## Requirement
Leave the pictures behind and reproduce every line of the listing exactly.

┌──

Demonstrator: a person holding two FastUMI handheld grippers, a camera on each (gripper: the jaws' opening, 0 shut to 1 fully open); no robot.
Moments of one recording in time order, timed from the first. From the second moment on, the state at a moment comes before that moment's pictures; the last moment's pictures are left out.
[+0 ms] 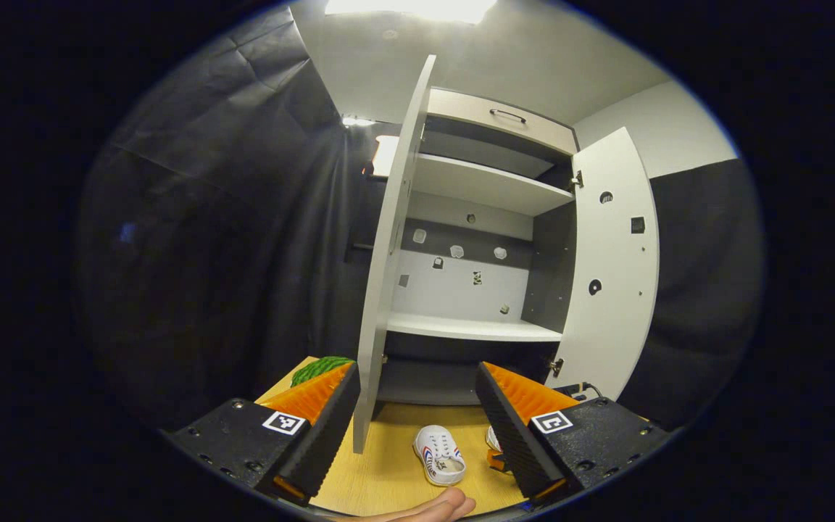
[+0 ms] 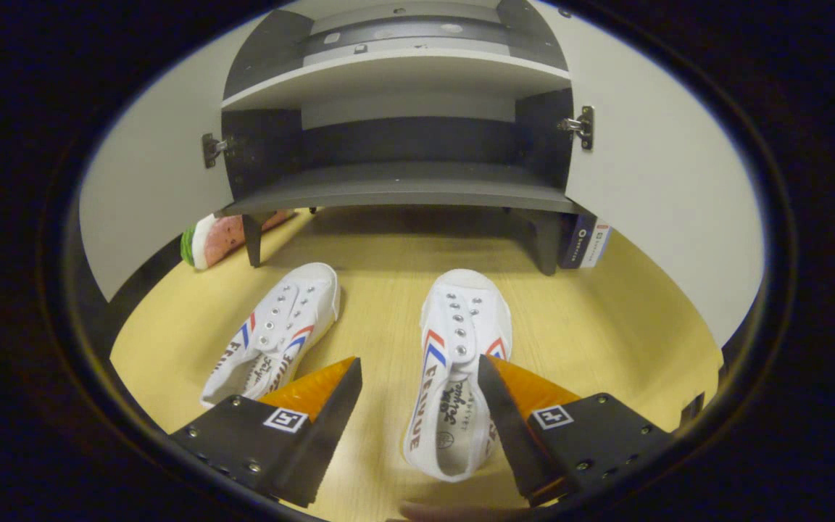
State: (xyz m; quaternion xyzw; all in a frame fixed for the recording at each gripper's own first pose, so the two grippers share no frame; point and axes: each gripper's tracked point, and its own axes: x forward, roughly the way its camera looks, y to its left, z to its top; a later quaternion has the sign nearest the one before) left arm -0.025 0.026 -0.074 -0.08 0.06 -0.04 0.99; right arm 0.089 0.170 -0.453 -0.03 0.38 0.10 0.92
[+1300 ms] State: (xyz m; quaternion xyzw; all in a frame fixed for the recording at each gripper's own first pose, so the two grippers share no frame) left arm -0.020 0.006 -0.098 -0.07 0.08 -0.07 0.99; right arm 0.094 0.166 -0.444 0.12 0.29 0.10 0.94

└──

## Solution
Demonstrator: a person holding two FastUMI handheld grippers, a camera on each (gripper: the jaws' opening, 0 shut to 1 fully open); no robot.
Moments of one recording in time order, timed from the first. From the second moment on, the state at a moment comes before that moment's pictures; the last moment's pictures are left out.
[+0 ms] 
[+0 ms] 
State: (xyz m; quaternion xyzw; all in a frame fixed for the recording at each gripper's own first pose, so the two grippers share no frame; point and axes: each gripper's tracked point, and its own axes: x forward, roughly the way its camera looks, y to its left, z to its top; a later quaternion has the sign nearest the one before) left arm -0.025 0.026 -0.074 -0.08 0.06 -0.04 0.99; right arm 0.089 0.170 -0.453 -0.03 0.38 0.10 0.92
[+1300 ms] State: (xyz m; quaternion xyzw; all in a frame fixed for the recording at each gripper's own first pose, so the two grippers share no frame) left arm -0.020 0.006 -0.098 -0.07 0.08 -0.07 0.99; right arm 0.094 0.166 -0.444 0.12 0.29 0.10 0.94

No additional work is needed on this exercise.